Constructing weighted TF regulatory network
The weighted network enable us to make use of many weak connections which otherwise will be excluded in an unweighted network.
The edge weight is a combination of three factors:
- Peak intensity \(p\), represented by the p-value of a peak, rescaled to \([0, 1]\) by a sigmoid function.
- Motif binding affinity \(m\), represented by the p-value of the motif binding score, rescaled to \([0, 1]\) by a sigmoid function.

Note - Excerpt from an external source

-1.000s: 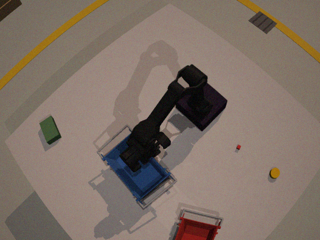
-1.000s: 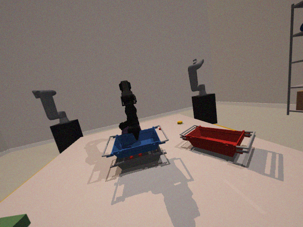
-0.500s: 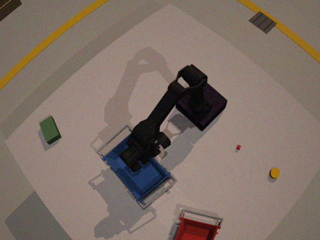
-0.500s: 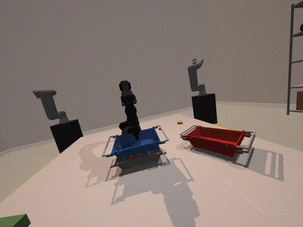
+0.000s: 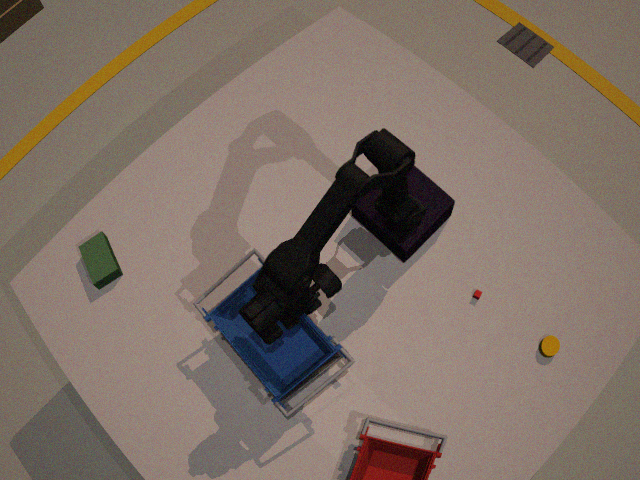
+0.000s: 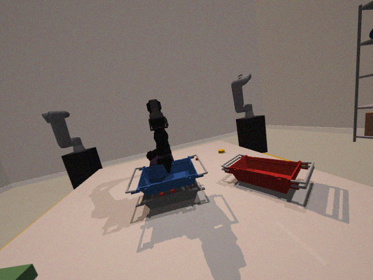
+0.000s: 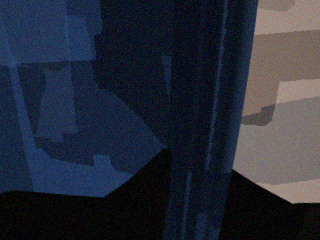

- TF expression value \(g\).
If a TF \(i\) has \(n\) binding sites that are linked to gene \(j\), then the edge weight is determined by:
\[e_{ij} = \sqrt{g\sum_{k=1}^n{p_k * m_k}}\]
Computing TF ranks using the PageRank algorithm
Let \(s\) be the vector containing node weights and \(W\) be the edge weight matrix. The personalized PageRank score vector \(v\) was calculated by solving a system of linear equations \(v = (1 − d)s + dWv\), where \(d\) is the damping factor (default to 0.85). The above equation can be solved in an iterative fashion, i.e., setting \(v_{t+1} = (1-d)s + dWv_t\).
Statistical significance of PageRank scores
To determine the statistical significance of PageRank scores, we randomly rewire edges in the network and compute the PageRank scores. We do this 10 times to get enough samples for computing the null distribution. The p-values of PageRank scores were then inferred as to the null distribution.